The new policy inevitably closed the leverage window for government officials and banking groups, but exposed the economy’s severe foreign exchange deficit and widened the gap between the official and parallel exchange rates. And strong demand for the currency pushed the Naira down.

After the holiday week on Tuesday, the market indices rose by about 57% with the official exchange rate close to the parallel market exchange rate of N750 to the dollar. Inevitably, the parallel market rose from N10 to N760 to the dollar to maintain trading margins.

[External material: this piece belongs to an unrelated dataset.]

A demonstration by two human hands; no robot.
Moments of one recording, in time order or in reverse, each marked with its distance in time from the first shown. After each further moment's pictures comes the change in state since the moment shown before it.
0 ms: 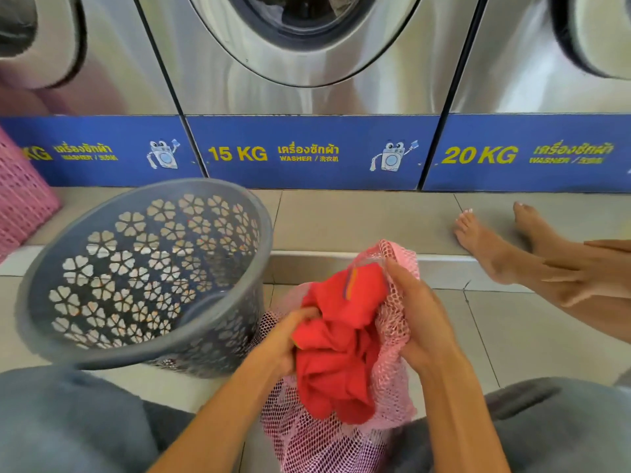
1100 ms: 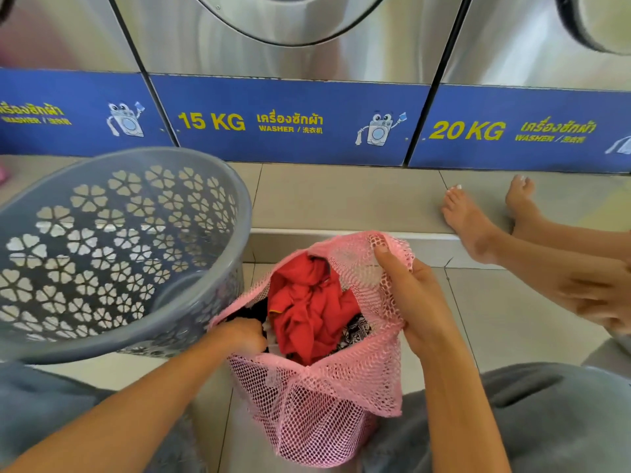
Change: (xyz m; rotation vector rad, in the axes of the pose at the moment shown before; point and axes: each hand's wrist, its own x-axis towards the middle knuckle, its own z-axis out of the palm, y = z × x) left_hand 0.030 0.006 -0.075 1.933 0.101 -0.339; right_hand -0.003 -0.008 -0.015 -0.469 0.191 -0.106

Marketing groups in the domestic fuel market have consistently criticized more exchange rates for players that compete directly with the Nigerian National Petroleum Company (NNPC) Limited. They claimed official Forex quoting privileges. And with market sectors collapsing, it remains to be seen whether their concerns about high exchange rates will be able to address market forces. Industry experts argue that fragmentation is a conduit for corruption without addressing the underlying issue of the economy’s lack of currency. One of them, speaking on a national television station, pointed out the tendency of an exchange rate increase to increase inflation. An Oracle Today report on the devaluation of the Naira by the Tinubu government was accurately predicted by international finance experts, explaining the fragile emerging market economies.

Bloomberg analysts estimate the decline in the value of the naira to 25%. However, indicators so far suggest that the decline in the value of the Naira could exceed 100% in the first six months of Tinubu’s new government.

Ayodeji Dawodu, head of African countries and credit research at London-based Banctrust Investment Bank Ltd, predicted the risk of a devaluation of the Naira if Tinubu becomes president, Bloomberg reported.